◆ PROBLEM: Going through the entries below, copy out each line that contains "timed".

◆ THE DATA:
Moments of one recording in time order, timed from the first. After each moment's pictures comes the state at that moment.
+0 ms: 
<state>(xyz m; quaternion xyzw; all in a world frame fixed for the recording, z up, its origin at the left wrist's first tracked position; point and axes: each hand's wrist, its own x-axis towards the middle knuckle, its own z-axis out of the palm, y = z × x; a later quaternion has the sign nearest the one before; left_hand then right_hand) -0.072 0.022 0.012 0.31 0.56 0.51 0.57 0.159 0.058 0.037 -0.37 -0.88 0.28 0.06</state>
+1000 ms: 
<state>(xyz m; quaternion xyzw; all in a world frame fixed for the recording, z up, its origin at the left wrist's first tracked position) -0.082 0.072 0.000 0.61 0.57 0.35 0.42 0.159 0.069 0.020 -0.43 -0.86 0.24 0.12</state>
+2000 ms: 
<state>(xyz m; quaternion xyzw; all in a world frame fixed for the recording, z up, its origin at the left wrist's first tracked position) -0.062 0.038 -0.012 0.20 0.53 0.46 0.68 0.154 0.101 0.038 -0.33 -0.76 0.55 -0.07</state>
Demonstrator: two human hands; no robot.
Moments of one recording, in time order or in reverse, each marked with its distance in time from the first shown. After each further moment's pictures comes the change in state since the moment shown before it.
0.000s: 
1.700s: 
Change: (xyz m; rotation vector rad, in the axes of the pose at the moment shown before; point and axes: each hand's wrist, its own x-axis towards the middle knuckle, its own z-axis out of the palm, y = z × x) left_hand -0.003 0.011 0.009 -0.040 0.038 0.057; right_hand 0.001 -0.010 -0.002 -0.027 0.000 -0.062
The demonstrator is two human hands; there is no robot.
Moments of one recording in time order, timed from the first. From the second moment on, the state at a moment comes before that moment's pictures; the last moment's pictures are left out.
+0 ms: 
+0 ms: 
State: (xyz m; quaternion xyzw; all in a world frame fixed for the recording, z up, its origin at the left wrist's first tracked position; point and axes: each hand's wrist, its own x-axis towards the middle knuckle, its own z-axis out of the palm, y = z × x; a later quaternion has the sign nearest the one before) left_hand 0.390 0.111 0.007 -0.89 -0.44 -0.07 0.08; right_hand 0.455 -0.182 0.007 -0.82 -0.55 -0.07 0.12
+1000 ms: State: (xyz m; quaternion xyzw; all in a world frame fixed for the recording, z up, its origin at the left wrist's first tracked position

◆ TASK RESPONSE:
Moments of one recording in time order, timed from the first. After each moment's pictures comes the state at that moment.
Moments of one recording in time order, timed from the first. From the second moment on, the state at a moment comes before that moment's pictures; the last moment's pictures are left out.

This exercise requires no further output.